Taking the line that contains "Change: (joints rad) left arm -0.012" as the starting point, give again exactly every line up to and including the last line of the records below.

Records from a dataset
+ + + + +

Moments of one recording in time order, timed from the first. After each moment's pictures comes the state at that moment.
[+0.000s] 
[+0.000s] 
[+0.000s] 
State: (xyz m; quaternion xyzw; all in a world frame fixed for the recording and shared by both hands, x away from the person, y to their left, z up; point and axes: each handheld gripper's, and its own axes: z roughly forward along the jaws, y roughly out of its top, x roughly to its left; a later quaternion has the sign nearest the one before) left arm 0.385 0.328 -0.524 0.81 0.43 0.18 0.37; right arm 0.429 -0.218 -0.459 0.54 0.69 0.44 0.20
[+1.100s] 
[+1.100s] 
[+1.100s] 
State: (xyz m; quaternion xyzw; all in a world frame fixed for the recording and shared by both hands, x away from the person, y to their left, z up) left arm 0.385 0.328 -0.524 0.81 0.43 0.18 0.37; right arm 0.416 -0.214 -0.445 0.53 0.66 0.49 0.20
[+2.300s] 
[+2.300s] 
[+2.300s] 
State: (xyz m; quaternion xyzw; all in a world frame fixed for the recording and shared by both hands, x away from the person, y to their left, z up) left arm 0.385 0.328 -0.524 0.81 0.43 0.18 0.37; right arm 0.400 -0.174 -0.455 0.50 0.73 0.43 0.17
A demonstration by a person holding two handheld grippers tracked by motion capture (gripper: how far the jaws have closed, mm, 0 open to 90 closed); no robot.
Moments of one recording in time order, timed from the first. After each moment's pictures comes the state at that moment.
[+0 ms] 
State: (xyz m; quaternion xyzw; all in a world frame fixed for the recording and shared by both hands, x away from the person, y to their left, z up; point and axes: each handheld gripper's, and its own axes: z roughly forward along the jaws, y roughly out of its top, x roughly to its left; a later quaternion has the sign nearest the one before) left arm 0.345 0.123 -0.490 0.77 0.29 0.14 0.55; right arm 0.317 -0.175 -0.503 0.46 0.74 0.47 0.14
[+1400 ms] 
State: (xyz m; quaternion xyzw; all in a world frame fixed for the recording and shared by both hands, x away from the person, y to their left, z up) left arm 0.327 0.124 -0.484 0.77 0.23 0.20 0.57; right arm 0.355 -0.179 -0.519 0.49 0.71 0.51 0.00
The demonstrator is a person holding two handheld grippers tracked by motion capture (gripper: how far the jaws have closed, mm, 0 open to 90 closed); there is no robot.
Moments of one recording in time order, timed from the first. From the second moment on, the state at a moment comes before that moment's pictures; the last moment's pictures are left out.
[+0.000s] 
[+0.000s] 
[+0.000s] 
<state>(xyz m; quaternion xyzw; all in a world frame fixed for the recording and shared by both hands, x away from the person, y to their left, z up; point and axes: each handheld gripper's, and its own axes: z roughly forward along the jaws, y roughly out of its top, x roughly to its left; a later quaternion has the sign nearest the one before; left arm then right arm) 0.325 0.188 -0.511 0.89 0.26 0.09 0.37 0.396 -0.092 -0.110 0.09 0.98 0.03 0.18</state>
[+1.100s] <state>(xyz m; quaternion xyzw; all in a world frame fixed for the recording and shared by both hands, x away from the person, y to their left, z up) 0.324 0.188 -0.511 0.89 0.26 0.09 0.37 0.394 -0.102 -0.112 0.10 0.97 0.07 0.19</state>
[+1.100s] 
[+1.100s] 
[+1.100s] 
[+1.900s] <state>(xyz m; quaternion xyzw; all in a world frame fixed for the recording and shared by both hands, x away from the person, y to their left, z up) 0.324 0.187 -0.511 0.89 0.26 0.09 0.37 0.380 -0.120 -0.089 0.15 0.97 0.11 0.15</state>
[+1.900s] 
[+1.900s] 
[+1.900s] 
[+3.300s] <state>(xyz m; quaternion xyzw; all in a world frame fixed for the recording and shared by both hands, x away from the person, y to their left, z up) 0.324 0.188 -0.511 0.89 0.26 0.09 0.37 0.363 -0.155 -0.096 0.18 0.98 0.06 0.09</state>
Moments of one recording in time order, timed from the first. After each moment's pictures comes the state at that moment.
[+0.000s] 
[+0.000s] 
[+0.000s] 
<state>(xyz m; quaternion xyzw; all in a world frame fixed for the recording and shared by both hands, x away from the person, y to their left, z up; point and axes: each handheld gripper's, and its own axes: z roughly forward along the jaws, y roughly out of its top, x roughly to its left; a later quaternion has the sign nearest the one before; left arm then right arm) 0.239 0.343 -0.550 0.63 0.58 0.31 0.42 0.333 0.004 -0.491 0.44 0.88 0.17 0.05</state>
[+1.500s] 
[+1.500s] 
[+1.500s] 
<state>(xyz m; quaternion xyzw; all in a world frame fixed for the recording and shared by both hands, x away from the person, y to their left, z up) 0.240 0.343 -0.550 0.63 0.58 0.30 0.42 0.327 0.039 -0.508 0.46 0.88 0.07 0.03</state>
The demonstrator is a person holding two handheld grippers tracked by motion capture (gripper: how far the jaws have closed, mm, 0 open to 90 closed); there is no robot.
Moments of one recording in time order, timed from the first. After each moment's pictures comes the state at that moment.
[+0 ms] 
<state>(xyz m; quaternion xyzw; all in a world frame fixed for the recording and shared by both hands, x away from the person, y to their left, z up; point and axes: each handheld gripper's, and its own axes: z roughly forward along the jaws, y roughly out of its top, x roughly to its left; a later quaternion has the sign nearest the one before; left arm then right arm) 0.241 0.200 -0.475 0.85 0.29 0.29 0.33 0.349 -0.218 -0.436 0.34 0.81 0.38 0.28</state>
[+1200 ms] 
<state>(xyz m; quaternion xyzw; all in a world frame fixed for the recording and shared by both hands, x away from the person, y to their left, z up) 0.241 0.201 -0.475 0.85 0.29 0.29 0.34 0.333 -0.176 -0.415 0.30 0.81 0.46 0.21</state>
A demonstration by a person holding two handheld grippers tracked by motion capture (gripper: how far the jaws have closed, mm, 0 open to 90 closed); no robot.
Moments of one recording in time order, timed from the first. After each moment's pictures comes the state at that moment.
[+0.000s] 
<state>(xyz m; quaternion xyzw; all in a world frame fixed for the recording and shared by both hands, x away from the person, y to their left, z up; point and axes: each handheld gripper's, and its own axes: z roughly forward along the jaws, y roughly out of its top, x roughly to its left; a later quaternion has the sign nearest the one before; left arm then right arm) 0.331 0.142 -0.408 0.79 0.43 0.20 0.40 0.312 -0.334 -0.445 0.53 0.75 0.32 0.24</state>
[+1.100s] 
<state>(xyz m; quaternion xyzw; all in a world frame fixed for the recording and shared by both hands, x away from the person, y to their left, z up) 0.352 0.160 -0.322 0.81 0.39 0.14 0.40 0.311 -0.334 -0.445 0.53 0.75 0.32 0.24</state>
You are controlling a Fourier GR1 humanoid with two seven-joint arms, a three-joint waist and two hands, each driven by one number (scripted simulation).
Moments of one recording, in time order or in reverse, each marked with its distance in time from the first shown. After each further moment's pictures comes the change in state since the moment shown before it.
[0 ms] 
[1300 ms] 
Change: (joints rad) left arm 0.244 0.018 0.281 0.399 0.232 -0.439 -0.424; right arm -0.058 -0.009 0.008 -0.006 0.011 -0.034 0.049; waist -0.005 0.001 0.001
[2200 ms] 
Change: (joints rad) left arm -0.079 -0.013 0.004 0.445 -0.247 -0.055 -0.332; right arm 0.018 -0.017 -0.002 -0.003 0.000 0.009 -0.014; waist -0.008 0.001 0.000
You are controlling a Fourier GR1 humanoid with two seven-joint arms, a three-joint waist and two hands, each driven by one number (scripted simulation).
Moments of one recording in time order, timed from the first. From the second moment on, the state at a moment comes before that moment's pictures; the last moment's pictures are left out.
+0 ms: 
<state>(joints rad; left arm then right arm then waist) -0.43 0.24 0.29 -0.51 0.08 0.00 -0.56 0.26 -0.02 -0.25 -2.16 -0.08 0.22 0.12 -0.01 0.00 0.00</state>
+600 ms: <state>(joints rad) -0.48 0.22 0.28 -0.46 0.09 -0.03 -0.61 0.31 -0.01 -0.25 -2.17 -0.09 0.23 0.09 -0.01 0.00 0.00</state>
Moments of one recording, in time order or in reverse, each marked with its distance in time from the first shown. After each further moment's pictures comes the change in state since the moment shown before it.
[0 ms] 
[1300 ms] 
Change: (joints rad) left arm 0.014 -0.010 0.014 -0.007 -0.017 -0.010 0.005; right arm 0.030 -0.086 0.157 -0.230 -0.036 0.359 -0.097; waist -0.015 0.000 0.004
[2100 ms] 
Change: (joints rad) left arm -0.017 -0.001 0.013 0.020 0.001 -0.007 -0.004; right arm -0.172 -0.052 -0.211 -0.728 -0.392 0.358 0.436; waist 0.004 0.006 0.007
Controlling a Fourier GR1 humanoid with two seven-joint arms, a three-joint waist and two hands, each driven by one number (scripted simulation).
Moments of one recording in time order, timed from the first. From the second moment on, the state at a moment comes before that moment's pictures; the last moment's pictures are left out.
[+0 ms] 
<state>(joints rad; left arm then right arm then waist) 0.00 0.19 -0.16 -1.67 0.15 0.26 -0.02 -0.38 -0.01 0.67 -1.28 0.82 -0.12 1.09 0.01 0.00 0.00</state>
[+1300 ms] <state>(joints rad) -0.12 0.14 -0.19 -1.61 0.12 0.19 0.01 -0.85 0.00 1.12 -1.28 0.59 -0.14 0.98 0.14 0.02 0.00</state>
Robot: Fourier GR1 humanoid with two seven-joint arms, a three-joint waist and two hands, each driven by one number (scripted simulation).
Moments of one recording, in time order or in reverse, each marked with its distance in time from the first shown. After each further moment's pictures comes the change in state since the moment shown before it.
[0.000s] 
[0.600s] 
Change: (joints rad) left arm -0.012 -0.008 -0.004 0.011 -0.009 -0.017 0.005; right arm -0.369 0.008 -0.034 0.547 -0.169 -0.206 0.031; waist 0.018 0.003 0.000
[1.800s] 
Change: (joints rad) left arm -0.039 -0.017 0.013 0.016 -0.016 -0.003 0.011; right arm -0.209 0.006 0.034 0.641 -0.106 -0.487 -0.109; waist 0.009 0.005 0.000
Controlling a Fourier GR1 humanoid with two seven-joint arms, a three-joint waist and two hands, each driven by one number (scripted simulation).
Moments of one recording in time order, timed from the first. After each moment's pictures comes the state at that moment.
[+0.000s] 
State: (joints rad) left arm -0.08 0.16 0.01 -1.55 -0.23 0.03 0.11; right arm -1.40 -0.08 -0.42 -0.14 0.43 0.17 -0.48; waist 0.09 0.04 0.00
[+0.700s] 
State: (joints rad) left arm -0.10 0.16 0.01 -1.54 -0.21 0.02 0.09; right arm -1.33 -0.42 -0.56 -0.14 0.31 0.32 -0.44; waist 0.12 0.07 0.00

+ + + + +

→ **PROBLEM SOLUTION**:
Change: (joints rad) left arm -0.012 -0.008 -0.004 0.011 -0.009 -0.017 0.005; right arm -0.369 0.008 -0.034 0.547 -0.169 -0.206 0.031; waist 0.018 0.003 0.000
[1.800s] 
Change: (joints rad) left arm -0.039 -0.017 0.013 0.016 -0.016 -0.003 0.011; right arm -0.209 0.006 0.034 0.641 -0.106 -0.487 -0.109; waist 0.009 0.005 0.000
Controlling a Fourier GR1 humanoid with two seven-joint arms, a three-joint waist and two hands, each driven by one number (scripted simulation).
Moments of one recording in time order, timed from the first. After each moment's pictures comes the state at that moment.
[+0.000s] 
State: (joints rad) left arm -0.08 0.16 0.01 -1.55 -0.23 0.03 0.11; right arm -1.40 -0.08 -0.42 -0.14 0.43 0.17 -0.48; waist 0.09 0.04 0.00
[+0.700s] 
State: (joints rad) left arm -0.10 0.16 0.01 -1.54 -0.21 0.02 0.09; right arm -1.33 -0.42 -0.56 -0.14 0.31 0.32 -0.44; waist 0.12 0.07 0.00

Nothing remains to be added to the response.